● **THE PROBLEM**: Set out exactly every line of the entries below, starting at the line that holds "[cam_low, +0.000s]" and stopping after the line that holds "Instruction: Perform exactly".

··· EXERCISE DATA ···

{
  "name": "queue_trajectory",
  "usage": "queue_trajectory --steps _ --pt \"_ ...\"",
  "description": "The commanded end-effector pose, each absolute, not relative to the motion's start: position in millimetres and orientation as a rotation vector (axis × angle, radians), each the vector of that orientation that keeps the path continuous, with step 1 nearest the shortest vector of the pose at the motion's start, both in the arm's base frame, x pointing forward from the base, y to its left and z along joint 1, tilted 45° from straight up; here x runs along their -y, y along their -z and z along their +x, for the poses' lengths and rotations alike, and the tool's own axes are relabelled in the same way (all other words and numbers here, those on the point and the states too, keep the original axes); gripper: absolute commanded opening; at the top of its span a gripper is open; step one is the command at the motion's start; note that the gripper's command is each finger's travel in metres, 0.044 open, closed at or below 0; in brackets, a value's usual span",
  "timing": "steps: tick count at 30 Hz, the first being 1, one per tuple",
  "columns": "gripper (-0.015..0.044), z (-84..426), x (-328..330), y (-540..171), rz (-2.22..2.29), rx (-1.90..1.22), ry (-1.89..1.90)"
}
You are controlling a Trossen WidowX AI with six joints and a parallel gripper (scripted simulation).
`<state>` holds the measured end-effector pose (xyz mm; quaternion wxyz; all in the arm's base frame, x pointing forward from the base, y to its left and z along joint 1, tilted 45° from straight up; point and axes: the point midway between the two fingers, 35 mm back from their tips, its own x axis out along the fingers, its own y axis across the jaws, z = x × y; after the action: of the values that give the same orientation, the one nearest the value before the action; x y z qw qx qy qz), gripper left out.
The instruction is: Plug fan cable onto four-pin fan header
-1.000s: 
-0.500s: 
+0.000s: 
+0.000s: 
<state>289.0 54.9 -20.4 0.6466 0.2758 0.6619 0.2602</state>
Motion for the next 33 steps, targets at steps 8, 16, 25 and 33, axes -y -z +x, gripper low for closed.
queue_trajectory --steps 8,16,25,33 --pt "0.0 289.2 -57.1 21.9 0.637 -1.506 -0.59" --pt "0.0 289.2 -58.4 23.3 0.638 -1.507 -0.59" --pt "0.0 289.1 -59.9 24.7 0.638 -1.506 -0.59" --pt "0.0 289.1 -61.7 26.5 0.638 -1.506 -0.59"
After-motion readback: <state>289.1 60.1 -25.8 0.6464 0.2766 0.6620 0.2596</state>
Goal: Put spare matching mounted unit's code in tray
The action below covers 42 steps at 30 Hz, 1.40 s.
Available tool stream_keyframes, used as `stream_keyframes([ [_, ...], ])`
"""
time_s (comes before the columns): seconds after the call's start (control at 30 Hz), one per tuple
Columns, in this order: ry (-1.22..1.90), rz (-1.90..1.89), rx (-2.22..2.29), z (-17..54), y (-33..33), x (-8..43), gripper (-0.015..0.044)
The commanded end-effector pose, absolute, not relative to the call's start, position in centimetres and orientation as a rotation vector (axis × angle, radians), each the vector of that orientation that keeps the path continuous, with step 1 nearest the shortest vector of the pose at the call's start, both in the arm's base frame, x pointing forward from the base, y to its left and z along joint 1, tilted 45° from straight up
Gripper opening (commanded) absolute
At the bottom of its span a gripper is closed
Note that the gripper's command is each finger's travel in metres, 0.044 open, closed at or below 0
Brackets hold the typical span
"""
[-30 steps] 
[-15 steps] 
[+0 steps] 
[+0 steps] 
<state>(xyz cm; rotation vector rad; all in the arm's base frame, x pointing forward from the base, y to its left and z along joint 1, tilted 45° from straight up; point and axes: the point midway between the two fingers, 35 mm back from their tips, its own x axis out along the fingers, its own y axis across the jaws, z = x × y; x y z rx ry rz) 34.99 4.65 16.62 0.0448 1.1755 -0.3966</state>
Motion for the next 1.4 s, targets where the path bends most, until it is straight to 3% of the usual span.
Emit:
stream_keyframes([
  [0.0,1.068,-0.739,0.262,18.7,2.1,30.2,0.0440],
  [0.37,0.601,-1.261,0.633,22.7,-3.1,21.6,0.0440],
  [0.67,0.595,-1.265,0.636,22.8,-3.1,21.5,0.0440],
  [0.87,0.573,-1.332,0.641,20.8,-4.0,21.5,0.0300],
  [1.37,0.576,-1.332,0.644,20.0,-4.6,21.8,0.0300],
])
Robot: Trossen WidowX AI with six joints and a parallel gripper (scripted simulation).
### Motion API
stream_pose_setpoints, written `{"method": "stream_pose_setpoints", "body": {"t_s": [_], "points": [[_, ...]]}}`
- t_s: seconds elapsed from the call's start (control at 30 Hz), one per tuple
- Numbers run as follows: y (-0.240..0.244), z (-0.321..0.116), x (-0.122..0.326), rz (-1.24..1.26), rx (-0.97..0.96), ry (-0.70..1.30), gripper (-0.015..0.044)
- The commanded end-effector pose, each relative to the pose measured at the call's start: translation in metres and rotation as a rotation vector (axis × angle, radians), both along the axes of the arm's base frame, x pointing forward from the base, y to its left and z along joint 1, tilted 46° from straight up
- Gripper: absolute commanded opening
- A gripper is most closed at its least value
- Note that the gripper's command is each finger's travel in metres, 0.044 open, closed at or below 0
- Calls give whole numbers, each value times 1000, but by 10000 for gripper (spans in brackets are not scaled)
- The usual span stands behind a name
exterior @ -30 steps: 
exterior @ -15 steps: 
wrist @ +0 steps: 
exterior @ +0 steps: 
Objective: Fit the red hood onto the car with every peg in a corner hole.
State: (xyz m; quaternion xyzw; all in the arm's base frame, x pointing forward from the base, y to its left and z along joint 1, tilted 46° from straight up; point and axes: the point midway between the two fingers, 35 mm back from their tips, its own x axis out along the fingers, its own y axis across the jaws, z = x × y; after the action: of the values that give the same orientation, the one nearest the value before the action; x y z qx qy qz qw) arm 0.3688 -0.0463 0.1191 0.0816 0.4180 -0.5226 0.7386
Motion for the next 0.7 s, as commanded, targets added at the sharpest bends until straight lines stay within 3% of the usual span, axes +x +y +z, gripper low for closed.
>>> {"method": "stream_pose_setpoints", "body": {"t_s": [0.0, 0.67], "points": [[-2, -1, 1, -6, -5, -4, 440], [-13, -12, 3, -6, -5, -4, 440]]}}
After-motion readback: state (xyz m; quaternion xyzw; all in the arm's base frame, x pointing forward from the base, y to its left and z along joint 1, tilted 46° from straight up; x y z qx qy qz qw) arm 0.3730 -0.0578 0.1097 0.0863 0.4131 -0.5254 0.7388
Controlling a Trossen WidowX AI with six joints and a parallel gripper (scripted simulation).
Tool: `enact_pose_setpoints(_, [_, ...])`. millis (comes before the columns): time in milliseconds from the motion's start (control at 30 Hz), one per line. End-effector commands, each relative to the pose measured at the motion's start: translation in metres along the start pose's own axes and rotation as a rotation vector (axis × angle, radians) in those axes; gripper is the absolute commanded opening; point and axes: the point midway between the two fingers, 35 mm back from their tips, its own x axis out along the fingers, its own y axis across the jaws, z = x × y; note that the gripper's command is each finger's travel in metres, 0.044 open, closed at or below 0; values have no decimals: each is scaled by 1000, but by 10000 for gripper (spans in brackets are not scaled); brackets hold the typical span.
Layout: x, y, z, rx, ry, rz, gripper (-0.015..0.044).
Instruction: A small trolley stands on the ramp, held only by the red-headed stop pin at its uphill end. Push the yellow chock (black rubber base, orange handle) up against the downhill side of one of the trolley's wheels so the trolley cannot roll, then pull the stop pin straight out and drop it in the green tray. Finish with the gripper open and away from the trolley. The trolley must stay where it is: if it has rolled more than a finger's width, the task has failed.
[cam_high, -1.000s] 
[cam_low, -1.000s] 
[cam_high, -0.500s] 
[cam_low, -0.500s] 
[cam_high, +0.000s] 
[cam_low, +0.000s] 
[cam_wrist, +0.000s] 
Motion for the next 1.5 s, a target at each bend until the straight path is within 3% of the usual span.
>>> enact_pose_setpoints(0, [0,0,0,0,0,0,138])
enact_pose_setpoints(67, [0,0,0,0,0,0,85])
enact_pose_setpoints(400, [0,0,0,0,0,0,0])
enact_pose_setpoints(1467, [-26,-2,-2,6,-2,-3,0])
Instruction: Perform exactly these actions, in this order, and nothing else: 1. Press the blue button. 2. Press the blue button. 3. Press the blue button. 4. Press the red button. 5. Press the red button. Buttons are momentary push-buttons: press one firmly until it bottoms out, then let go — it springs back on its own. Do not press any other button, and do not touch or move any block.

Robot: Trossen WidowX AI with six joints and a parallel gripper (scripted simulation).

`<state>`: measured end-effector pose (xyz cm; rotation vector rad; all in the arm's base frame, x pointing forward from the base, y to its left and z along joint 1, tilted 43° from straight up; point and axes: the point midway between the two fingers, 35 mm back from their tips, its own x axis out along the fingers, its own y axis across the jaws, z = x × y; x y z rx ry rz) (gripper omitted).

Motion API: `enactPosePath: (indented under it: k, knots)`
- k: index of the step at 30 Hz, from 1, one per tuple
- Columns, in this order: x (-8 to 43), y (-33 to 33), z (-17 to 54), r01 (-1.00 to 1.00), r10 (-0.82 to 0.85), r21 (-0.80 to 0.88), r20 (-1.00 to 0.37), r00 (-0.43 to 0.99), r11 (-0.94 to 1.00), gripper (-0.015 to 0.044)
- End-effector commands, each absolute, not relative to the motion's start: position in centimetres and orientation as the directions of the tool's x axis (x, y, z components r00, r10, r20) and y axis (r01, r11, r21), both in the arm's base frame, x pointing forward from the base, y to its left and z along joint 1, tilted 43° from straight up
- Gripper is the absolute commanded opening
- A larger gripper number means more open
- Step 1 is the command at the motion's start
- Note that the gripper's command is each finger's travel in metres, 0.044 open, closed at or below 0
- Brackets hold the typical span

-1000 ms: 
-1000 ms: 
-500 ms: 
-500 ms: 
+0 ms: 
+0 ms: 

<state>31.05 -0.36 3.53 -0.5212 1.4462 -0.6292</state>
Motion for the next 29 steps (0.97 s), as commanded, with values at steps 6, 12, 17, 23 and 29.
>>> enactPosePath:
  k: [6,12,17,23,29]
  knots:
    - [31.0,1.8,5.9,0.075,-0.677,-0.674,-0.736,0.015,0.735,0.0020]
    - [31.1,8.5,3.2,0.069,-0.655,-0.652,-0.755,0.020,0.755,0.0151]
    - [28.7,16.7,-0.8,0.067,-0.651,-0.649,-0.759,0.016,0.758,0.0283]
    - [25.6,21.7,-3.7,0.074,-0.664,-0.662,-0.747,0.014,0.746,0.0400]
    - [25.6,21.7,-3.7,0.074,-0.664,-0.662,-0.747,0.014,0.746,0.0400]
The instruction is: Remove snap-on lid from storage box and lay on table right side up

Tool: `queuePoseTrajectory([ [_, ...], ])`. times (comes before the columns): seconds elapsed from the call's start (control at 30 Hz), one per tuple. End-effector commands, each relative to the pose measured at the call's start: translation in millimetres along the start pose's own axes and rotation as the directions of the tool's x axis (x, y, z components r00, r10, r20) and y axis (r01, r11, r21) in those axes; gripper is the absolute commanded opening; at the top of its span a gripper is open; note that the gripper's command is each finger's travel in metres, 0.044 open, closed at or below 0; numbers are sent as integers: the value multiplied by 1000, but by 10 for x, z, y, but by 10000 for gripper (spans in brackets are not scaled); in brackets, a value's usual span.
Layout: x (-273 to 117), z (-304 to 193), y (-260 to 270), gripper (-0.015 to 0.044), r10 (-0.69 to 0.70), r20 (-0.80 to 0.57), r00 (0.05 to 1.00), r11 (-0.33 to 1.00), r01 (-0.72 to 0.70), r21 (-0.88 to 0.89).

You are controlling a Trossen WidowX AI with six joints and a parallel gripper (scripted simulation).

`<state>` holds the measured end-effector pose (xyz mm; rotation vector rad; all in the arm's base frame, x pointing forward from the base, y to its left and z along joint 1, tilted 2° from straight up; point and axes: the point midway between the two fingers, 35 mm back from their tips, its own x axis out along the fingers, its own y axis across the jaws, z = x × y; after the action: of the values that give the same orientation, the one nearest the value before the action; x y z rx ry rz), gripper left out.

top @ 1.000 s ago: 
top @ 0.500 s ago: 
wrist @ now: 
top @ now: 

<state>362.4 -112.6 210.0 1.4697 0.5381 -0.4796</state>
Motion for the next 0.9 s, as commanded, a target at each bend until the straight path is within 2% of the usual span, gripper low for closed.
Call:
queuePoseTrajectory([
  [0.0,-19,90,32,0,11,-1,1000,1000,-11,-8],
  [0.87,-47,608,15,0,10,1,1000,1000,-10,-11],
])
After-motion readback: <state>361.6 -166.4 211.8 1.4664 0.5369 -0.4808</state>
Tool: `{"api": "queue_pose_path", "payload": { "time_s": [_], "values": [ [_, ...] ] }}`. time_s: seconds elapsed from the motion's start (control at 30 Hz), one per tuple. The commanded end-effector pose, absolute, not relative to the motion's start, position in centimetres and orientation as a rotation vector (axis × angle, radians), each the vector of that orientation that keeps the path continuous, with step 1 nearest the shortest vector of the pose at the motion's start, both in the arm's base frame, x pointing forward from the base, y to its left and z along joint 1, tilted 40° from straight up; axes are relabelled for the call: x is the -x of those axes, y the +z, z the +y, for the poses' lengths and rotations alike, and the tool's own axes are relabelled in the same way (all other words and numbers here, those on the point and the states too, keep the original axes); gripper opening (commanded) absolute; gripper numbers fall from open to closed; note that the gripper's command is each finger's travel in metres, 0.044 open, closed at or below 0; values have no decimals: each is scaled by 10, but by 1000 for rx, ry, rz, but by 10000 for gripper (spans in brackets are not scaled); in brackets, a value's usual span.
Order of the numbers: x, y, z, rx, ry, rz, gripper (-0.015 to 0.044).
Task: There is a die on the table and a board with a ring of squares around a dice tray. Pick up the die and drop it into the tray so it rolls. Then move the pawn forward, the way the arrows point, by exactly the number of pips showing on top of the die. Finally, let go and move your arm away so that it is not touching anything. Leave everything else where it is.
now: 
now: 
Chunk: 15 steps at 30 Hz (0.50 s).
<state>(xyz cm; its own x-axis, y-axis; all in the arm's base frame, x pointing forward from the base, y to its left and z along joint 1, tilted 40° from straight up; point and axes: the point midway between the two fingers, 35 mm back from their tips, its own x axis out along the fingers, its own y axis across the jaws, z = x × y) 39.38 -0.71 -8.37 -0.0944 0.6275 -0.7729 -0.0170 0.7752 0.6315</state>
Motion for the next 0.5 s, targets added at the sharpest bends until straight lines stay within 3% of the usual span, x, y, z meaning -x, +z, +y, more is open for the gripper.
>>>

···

● **RESPONSE BOX**:
[cam_low, +0.000s] 
[cam_wrist, +0.000s] 
Motion for the next 1.5 s, a target at each bend until the straight path is within 3% of the usual span.
>>> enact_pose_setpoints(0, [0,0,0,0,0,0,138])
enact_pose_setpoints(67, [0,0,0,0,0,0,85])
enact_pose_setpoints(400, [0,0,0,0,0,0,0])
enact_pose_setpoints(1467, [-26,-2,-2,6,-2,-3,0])
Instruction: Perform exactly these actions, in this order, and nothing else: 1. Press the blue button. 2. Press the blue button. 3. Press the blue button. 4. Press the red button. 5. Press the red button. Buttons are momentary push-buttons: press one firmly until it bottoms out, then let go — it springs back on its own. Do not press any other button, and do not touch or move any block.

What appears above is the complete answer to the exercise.